Wednesday, July 05, 2006

Understanding the nature of knowledge

One of the domains within the wider scholarship of learning and teaching agenda is that of knowledge management. I therefore try to ensure that I keep up to date with that discipline as well as my core one of learning and teaching.

I therefore read regularly Denham Grey's Blog Knowledge at Work. His article on Building blocks of knowledge sits well within the constructivist school of learning and knowledge creation however it takes a very different perspective from someone like me who comes to constructivism from a Heideggarian world-view.

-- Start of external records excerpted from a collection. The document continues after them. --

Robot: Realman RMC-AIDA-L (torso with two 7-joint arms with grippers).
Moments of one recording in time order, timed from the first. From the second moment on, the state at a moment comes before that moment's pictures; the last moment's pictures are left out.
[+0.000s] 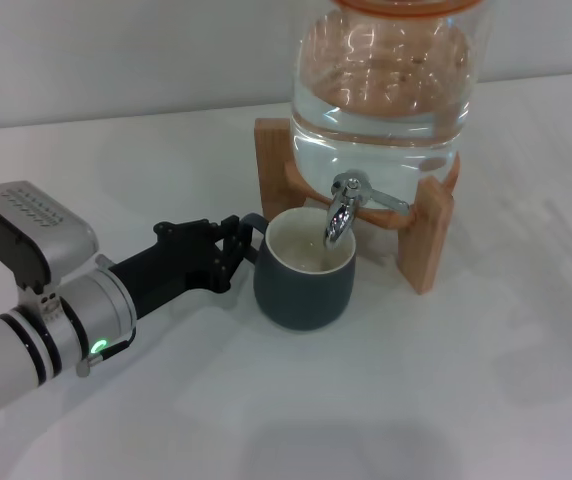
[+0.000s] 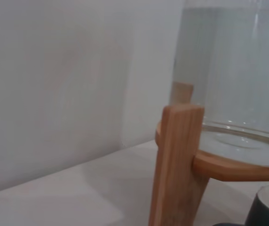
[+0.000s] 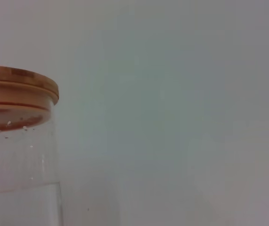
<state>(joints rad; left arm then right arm) -0.76 -2.08 2.84 0.12 -0.59 0.94 -0.71 0.28 2.01 -0.56 -0.08 2.13 1.51 -2.60</state>
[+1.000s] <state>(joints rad) -0.78 -2.09 2.83 0.14 -0.53 0.91 -0.70 0.29 2.01 -0.56 -0.08 2.13 1.51 -2.60</state>
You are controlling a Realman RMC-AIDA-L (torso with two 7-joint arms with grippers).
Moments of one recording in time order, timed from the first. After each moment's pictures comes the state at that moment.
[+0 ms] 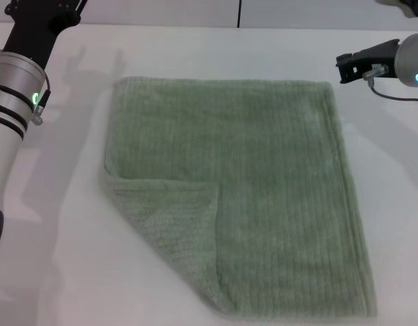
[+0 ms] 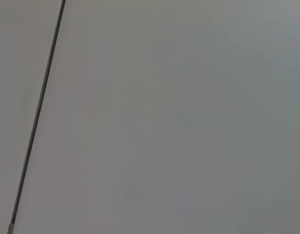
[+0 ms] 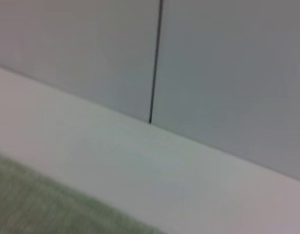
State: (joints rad) left arm -0.72 -2.08 0.21 -0.08 1.05 1.17 -0.32; right arm 0.52 2.06 -1.54 -1.22 0.48 0.81 -0.33
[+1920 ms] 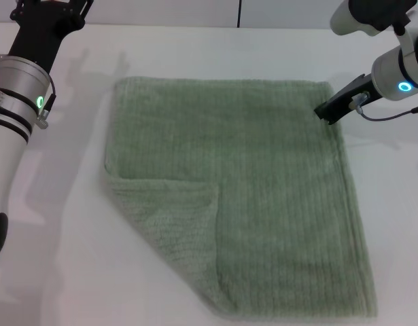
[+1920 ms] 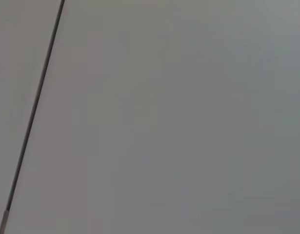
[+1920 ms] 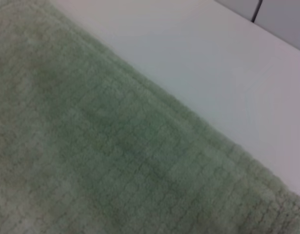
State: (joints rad) left arm -0.72 -2.08 0.21 -0.10 1.05 1.17 -0.33; right arm 0.89 2.05 -1.20 -0.67 0.55 1.04 -0.83
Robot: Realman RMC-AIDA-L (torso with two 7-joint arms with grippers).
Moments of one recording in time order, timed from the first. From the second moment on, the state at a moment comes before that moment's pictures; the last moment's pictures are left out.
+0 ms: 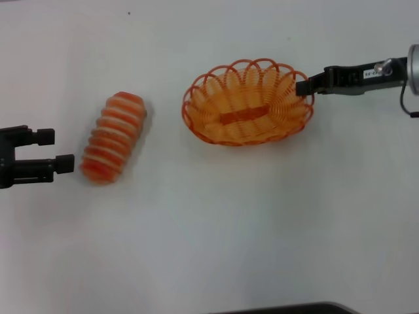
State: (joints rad) left arm -0.39 -2.02 0.65 0.94 2.13 1.81 -1.70; right arm 0.56 2.03 -0.74 -0.75 -2.23 -1.38 2.33
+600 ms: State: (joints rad) left arm -0.41 -2.03 0.65 0.94 2.13 1.82 -1.70; right arm 0.57 2.08 -0.74 -0.66 -2.21 -1.26 2.27
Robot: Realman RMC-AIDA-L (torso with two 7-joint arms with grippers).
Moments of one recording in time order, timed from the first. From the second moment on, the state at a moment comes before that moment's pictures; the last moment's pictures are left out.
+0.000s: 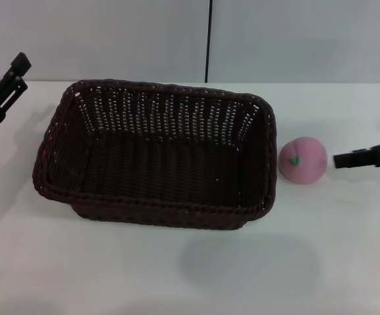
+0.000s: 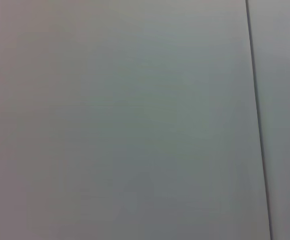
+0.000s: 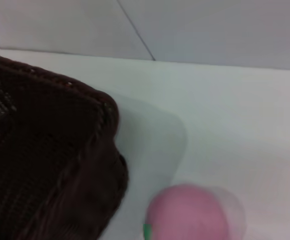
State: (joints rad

As an existentialist the determinist perspective offered by the Principia Cybernetica philosophy, from which the article takes its language, seems limiting. Its reliance on external Darwinian processes linked to a very structured view of cybernetics and systems seems to discount the individual as a participant as well as part of the social fabric. This is where, for me, Heideggar's Dasein as "being-among-one-another" seems to me a much better fit. This view holds with my experience that the one and the many in interaction develop knowledge, it may have external constraints, but it is not predetermined by "evolutionary cybernetics". I would therefore summarise my view that systems do exist and are of influence, but that the participants are as important as the system to the way the system develops. Therefore Asimov's Psychohistory always will be fiction because people matter as well as the system.

That being said Denham's own advice on ethnography, separated from the language of the philosophy he uses, seems to make a lot of sense. i.e. When you next practice ethnography, looking to discover how knowledge flows, where it emerges, why it is hard to capture, who has it - think: the object of knowledge, the subjects knowing and how they know, the stories they tell and the relevance of knowing to the context. (adapting the conclusion to the post).

As you can see the post gave me plenty to think about, and the article it references on The Language of Shepherding is well worth a read for anyone involved in dissertation supervision, one to one student idea generation or work-based coaching and mentoring.